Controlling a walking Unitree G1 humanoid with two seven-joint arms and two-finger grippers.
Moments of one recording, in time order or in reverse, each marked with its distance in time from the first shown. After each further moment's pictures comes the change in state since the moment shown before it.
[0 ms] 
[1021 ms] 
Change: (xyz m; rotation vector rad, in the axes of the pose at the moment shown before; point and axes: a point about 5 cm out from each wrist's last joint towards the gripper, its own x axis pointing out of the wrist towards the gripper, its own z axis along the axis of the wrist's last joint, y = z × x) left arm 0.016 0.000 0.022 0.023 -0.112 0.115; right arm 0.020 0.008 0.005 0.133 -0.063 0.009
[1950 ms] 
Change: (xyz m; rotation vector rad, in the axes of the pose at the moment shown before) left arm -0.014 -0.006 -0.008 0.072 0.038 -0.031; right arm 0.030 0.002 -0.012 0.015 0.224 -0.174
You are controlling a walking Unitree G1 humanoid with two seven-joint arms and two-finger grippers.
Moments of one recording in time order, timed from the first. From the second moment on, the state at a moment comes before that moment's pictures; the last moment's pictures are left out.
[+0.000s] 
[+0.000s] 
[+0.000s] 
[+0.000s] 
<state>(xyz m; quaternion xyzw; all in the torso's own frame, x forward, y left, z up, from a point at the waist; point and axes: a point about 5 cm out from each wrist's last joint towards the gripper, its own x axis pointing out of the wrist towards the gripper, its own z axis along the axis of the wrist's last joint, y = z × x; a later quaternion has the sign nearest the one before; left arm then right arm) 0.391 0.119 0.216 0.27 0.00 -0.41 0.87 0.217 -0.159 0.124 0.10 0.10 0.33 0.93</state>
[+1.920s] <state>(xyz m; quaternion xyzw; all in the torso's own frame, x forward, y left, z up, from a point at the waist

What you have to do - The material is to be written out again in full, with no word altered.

Solved problem -
Controlling a walking Unitree G1 humanoid with two seven-joint arms and two-finger grippers.
Moments of one recording, in time order or in reverse, each marked with its distance in time from the first shown. After each further moment's pictures comes the change in state since the moment shown before it.
[0 ms] 
[1021 ms] 
Change: (xyz m; rotation vector rad, in the axes of the pose at the moment shown before; point and axes: a point about 5 cm out from each wrist's last joint towards the gripper, its own x axis pointing out of the wrist towards the gripper, its own z axis along the axis of the wrist's last joint, y = z × x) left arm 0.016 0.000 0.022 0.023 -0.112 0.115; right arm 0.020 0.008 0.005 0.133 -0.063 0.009
[1950 ms] 
Change: (xyz m; rotation vector rad, in the axes of the pose at the moment shown before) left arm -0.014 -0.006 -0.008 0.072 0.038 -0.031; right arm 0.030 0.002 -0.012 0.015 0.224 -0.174
You are controlling a walking Unitree G1 humanoid with two seven-joint arms and two-finger grippers.
Moments of one recording in time order, timed from the first. From the second moment on, the state at a moment comes before that moment's pictures; the last moment's pictures are left out.
[+0.000s] 
[+0.000s] 
[+0.000s] 
[+0.000s] 
<state>(xyz m; quaternion xyzw; all in the torso's own frame, x forward, y left, z up, from a point at the waist; point and axes: a point about 5 cm out from each wrist's last joint towards the gripper, its own x axis pointing out of the wrist towards the gripper, its own z axis along the axis of the wrist's last joint, y = z × x; a later quaternion has the sign nearest the one before; left arm then right arm) 0.391 0.119 0.216 0.27 0.00 -0.41 0.87 0.217 -0.159 0.124 0.10 0.10 0.33 0.93</state>
[+1.920s] <state>(xyz m; quaternion xyzw; all in the torso's own frame, x forward, y left, z up, from a point at the waist

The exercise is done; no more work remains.